=== Data for review ===

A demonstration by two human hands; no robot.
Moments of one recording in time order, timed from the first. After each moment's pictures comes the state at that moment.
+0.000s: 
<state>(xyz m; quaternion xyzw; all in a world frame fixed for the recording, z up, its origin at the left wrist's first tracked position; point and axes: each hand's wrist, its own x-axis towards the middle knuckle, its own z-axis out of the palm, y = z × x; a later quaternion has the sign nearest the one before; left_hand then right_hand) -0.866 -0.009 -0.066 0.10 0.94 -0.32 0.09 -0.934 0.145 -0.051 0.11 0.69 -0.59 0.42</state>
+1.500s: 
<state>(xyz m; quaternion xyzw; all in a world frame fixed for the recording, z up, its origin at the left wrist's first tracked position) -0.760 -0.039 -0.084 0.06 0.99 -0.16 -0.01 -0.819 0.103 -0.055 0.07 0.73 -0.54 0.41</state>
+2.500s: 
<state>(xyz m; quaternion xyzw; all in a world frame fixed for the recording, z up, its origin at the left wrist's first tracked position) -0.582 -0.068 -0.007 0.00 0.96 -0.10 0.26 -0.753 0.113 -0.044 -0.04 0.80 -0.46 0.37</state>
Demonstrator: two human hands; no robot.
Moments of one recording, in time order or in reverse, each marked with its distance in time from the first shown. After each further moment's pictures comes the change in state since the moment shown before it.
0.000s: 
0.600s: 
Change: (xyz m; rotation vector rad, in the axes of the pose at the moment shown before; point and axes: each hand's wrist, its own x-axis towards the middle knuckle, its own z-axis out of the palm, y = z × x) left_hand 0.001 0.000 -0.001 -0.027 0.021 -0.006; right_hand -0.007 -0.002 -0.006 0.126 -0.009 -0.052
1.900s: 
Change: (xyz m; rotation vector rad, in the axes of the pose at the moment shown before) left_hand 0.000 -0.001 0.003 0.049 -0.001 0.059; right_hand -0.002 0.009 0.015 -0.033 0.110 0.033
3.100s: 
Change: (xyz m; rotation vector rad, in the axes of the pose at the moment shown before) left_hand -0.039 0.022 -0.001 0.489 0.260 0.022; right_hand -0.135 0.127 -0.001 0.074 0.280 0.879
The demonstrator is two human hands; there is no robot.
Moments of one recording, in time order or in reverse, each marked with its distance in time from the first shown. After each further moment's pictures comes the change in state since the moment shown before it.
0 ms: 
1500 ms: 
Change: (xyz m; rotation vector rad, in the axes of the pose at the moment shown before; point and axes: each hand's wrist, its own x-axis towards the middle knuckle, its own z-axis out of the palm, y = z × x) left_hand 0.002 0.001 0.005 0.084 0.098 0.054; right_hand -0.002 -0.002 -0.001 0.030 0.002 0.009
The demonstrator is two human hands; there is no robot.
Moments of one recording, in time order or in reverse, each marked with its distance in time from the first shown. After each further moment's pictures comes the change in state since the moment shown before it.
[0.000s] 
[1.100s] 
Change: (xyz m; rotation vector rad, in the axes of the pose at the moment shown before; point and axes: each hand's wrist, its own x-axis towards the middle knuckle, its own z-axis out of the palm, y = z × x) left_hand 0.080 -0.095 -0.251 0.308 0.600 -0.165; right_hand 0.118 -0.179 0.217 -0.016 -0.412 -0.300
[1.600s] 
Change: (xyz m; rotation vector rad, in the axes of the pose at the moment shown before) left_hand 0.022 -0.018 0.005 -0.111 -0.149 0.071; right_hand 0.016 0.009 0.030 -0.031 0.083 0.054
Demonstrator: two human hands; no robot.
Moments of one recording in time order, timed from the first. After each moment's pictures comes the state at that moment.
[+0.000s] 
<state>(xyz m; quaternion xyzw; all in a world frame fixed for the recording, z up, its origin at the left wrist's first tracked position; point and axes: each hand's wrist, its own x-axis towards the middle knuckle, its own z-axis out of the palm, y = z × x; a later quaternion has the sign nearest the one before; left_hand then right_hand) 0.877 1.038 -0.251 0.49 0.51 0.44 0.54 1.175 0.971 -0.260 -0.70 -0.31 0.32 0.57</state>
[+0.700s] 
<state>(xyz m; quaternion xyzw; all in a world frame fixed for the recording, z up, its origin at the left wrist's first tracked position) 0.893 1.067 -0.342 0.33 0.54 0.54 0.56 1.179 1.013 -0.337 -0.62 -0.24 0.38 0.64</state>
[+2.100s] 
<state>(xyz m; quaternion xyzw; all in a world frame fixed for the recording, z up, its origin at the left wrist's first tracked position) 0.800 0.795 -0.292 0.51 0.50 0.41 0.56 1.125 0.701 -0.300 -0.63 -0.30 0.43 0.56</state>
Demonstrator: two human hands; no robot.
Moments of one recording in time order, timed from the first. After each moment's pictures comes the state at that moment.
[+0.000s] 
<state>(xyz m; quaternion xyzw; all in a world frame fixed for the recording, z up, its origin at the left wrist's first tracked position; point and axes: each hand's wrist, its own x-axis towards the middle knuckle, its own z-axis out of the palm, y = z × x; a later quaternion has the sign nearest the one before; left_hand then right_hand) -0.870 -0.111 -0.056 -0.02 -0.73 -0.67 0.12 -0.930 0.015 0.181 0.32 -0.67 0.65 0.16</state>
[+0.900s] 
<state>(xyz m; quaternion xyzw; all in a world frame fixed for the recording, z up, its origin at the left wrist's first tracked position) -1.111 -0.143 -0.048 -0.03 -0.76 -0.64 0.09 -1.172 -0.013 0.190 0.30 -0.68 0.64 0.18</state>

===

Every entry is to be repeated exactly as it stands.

> _Answer for this exercise_:
A demonstration by two human hands; no robot.
Moments of one recording in time order, timed from the first. After each moment's pictures comes the state at that moment.
+0.000s: 
<state>(xyz m; quaternion xyzw; all in a world frame fixed for the recording, z up, its origin at the left wrist's first tracked position; point and axes: each hand's wrist, its own x-axis towards the middle knuckle, its own z-axis out of the palm, y = z × x; a later quaternion has the sign nearest the one before; left_hand then right_hand) -0.866 -0.009 -0.066 0.10 0.94 -0.32 0.09 -0.934 0.145 -0.051 0.11 0.69 -0.59 0.42</state>
+1.500s: 
<state>(xyz m; quaternion xyzw; all in a world frame fixed for the recording, z up, its origin at the left wrist's first tracked position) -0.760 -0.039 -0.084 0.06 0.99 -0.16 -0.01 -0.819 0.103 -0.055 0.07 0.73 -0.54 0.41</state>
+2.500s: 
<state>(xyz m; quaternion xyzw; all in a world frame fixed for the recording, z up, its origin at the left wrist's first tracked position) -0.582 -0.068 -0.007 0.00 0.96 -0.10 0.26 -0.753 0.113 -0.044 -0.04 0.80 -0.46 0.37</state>
Demonstrator: two human hands; no robot.
Moments of one recording, in time order or in reverse, each marked with its distance in time from the first shown. After each further moment's pictures comes the change in state since the moment shown before it.
0.000s: 
0.600s: 
Change: (xyz m; rotation vector rad, in the axes of the pose at the moment shown before; point and axes: each hand's wrist, its own x-axis towards the middle knuckle, its own z-axis out of the palm, y = z × x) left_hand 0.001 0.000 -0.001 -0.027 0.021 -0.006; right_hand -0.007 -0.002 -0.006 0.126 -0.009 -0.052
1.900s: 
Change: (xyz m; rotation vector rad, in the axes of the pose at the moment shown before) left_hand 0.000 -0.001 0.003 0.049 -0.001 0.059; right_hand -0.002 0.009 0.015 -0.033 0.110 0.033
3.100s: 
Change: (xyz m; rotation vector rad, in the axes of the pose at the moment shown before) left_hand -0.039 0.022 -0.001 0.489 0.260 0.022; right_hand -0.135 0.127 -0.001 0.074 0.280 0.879
The demonstrator is two human hands; there is no robot.
Moments of one recording, in time order or in reverse, each marked with its distance in time from the first shown. After each further moment's pictures comes the change in state since the moment shown before it.
0 ms: 
1500 ms: 
Change: (xyz m; rotation vector rad, in the axes of the pose at the moment shown before; point and axes: each hand's wrist, its own x-axis towards the middle knuckle, its own z-axis out of the palm, y = z × x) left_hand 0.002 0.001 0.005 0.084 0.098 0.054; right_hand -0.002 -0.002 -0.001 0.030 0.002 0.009
The demonstrator is two human hands; there is no robot.
Moments of one recording, in time order or in reverse, each marked with its distance in time from the first shown. After each further moment's pictures comes the change in state since the moment shown before it.
[0.000s] 
[1.100s] 
Change: (xyz m; rotation vector rad, in the axes of the pose at the moment shown before; point and axes: each hand's wrist, its own x-axis towards the middle knuckle, its own z-axis out of the palm, y = z × x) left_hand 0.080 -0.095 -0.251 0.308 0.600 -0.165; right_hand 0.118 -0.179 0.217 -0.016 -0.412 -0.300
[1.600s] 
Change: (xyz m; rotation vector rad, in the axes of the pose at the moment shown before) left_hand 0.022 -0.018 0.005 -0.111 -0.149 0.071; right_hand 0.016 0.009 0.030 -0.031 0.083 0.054
Demonstrator: two human hands; no robot.
Moments of one recording in time order, timed from the first. After each moment's pictures comes the state at that moment.
[+0.000s] 
<state>(xyz m; quaternion xyzw; all in a world frame fixed for the recording, z up, its origin at the left wrist's first tracked position; point and axes: each hand's wrist, its own x-axis towards the middle knuckle, its own z-axis out of the palm, y = z × x; a later quaternion has the sign nearest the one before; left_hand then right_hand) 0.877 1.038 -0.251 0.49 0.51 0.44 0.54 1.175 0.971 -0.260 -0.70 -0.31 0.32 0.57</state>
[+0.700s] 
<state>(xyz m; quaternion xyzw; all in a world frame fixed for the recording, z up, its origin at the left wrist's first tracked position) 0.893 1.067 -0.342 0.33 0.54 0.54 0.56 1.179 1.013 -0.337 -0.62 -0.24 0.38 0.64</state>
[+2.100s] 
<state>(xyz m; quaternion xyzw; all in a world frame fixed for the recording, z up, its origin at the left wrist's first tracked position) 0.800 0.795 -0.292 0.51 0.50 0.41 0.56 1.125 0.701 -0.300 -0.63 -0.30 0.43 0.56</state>
Demonstrator: two human hands; no robot.
Moments of one recording in time order, timed from the first. After each moment's pictures comes the state at that moment.
[+0.000s] 
<state>(xyz m; quaternion xyzw; all in a world frame fixed for the recording, z up, its origin at the left wrist's first tracked position; point and axes: each hand's wrist, its own x-axis towards the middle knuckle, its own z-axis out of the palm, y = z × x; a later quaternion has the sign nearest the one before; left_hand then right_hand) -0.870 -0.111 -0.056 -0.02 -0.73 -0.67 0.12 -0.930 0.015 0.181 0.32 -0.67 0.65 0.16</state>
[+0.900s] 
<state>(xyz m; quaternion xyzw; all in a world frame fixed for the recording, z up, its origin at the left wrist's first tracked position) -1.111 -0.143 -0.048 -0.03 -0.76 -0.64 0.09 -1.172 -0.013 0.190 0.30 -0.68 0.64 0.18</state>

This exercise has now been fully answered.